- Try it: Go through the listing and transcribe each line exactly.

- - - - -

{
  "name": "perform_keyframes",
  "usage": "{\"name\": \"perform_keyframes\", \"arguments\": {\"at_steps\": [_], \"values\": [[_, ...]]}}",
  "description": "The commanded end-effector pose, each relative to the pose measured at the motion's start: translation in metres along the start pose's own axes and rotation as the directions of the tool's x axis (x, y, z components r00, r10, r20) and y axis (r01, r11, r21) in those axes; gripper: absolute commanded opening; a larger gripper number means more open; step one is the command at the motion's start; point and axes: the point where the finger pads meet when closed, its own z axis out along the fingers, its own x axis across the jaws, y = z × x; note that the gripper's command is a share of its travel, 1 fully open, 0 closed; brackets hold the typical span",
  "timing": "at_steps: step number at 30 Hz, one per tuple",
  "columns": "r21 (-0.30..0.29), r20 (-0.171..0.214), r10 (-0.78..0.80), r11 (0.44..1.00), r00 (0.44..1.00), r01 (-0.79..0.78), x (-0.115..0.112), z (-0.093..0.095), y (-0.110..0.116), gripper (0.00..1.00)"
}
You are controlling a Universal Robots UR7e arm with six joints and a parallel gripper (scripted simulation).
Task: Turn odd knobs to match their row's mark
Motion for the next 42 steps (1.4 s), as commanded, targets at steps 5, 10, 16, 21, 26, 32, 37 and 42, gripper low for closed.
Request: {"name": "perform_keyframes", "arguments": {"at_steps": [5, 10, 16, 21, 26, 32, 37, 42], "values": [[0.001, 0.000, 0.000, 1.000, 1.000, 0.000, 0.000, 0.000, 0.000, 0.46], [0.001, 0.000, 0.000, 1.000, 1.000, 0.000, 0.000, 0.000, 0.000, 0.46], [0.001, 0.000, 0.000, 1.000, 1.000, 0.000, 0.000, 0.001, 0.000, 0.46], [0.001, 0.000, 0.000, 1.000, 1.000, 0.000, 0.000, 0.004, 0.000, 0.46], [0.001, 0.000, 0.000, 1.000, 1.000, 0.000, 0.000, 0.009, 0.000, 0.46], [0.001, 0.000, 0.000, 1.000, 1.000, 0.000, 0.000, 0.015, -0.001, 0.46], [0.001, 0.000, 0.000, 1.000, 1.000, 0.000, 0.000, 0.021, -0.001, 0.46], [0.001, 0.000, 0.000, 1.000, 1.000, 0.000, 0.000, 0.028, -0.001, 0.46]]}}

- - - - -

- Result for this exercise:
{
  "name": "perform_keyframes",
  "usage": "{\"name\": \"perform_keyframes\", \"arguments\": {\"at_steps\": [_], \"values\": [[_, ...]]}}",
  "description": "The commanded end-effector pose, each relative to the pose measured at the motion's start: translation in metres along the start pose's own axes and rotation as the directions of the tool's x axis (x, y, z components r00, r10, r20) and y axis (r01, r11, r21) in those axes; gripper: absolute commanded opening; a larger gripper number means more open; step one is the command at the motion's start; point and axes: the point where the finger pads meet when closed, its own z axis out along the fingers, its own x axis across the jaws, y = z × x; note that the gripper's command is a share of its travel, 1 fully open, 0 closed; brackets hold the typical span",
  "timing": "at_steps: step number at 30 Hz, one per tuple",
  "columns": "r21 (-0.30..0.29), r20 (-0.171..0.214), r10 (-0.78..0.80), r11 (0.44..1.00), r00 (0.44..1.00), r01 (-0.79..0.78), x (-0.115..0.112), z (-0.093..0.095), y (-0.110..0.116), gripper (0.00..1.00)"
}
You are controlling a Universal Robots UR7e arm with six joints and a parallel gripper (scripted simulation).
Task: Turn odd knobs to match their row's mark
Motion for the next 42 steps (1.4 s), as commanded, targets at steps 5, 10, 16, 21, 26, 32, 37 and 42, gripper low for closed.
Request: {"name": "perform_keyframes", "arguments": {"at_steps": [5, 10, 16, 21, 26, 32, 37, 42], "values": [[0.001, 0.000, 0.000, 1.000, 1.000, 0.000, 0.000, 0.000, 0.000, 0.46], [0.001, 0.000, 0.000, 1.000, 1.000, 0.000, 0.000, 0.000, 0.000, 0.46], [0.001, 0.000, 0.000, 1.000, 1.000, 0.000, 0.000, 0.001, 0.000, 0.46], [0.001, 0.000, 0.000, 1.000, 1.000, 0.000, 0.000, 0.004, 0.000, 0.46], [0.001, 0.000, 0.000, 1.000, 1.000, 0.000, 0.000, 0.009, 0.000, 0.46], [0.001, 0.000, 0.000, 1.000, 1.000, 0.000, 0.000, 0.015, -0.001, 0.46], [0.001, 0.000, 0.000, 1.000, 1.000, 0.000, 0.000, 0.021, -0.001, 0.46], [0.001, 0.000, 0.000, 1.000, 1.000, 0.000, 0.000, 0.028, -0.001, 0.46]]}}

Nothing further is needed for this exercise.